For one thing, we will be eating whatever we eat in a hospital room. My father has emphysema and stage 3 lung cancer. He was responding well to chemo, but then he developed pneumonia. He has been hospitalized for more than a month, with his health worsening rather than improving. In the hospital, he developed a major blockage in his intestine; now he is battling this digestive tract malady, on top of everything else.

If Dad were the only person who is sick in my family, all of this would be scary, but perhaps somewhat manageable. Unfortunately, my father is not the only one who is ill. In fact, I am the only person from my nuclear family who is NOT sick.

My mother, who has multiple sclerosis, can barely walk and is unable to care for herself. And now she sits at home alone, knowing that her champion and helper is in worse shape than she is.

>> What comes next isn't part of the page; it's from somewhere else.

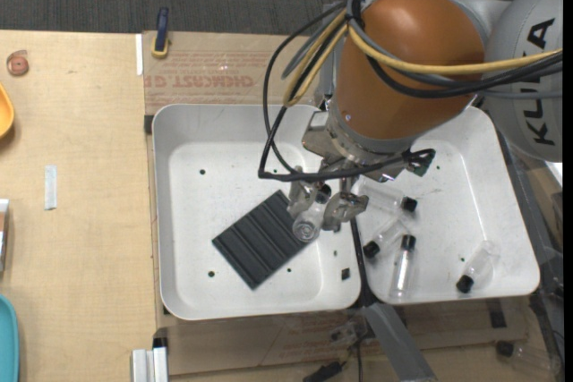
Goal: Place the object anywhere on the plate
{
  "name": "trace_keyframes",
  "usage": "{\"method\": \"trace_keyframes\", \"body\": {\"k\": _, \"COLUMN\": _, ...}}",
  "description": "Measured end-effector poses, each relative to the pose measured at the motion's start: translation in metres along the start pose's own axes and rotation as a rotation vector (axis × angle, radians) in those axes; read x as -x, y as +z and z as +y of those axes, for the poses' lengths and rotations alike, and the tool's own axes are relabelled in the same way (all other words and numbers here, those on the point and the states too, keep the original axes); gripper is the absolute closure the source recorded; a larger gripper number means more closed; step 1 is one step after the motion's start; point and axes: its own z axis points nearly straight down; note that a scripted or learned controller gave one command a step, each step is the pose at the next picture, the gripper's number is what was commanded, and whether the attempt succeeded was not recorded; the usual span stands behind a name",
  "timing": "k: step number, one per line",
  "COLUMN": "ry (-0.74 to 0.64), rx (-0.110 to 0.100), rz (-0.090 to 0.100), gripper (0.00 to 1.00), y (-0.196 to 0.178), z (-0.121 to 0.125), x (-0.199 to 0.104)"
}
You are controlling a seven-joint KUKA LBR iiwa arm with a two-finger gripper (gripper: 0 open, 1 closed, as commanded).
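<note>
A dark ribbed rectangular plate (255, 241) lies tilted on the floor of the left white bin (166, 192), toward its front right. My gripper (318, 212) hangs under the orange wrist, just over the plate's right corner. A small clear vial (306, 228) shows between its fingers, with its round end facing the camera. The vial sits at the plate's upper right edge; I cannot tell whether it touches the plate.
Several clear vials with black caps, such as one (403, 268) near the divider and another (474, 268) at the front right, lie in the right bin (510, 192). Black cables (273, 125) loop over the left bin's back. A blue clip (161, 24) sits on the bench behind.
</note>
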Motion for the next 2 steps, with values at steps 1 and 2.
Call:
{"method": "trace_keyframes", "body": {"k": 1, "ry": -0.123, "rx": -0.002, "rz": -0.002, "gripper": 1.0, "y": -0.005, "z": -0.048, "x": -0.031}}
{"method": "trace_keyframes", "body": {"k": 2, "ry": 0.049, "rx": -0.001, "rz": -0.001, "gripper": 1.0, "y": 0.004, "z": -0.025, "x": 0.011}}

Meantime, my twin sister (who lives nearby) suffers herself with lupus-like symptoms. Doctors have not been able to giver her a specific diagnosis, nor any useful treatment. To top matters off, both of her sons have asthma.

So here I am: a husband, father and senior executive, living two time zones away. And suddenly all of the shortcomings and challenges of our health care system are leaping into view.

My father is getting decent care in the hospital, thank God. But he had been the primary health-provider for my mother. Now she struggling to make it around the house, without his support. Finding quality, long-term care for persons afflicted with degenerative diseases like MS is very tough - and can be very expensive. It is something I will have to take on, long-distance.

My sister is in a double-bind. She needs to keep working, so that she can keep her health insurance. But the job of a social worker itself is stressful and demanding; it is probably the main factor that is contributing to her illness and exacerbating her symptoms of joint pain and deep fatigue. Because we don't have universal health care, for my sister must do two things to get her health back on track: she must simultaneously keep her job - and quit it.

To make matters worse, she cannot afford to add her two teen-aged sons to her health plan at work. So we just have to pray that neither of them get sick before they enroll in college or get a full-time job, in three or four years.

We are a middle-class family; both my parents are former public school-teachers with advanced degrees. My sister has a graduate degree in social psychology. I am an attorney, as is my wife. But America's health care nightmare is now a part of our lives.

There are lots of things that could have made the situation better. We have not always made the best choices as a family. But none of these are the kinds of sin that should rightfully damn us to the levels of daily fear, stress and anxiety that we all manage today.

For instance, I wish that my parents, and especially my Dad, had not smoked cigarettes for decades. I wish that we all had better savings habits and investment strategies. And I wish my sister had chosen a lest demanding profession. But different members of our family, for different reasons, made sub-optimal choices. Then Mama's MS struck from out of the blue. As her condition has worsened, the entire family relied on my father to help her, indefinitely. Now he can't. And for the first time in my life, I live in a family that fears the future.

So as I am eating whatever mush they serve us on Father's Day, I will be wishing for more than just better and more nutritious meals for my Dad. I will be wishing for a completely different health care system that can better help my parents, my sister and nephews in our time of need.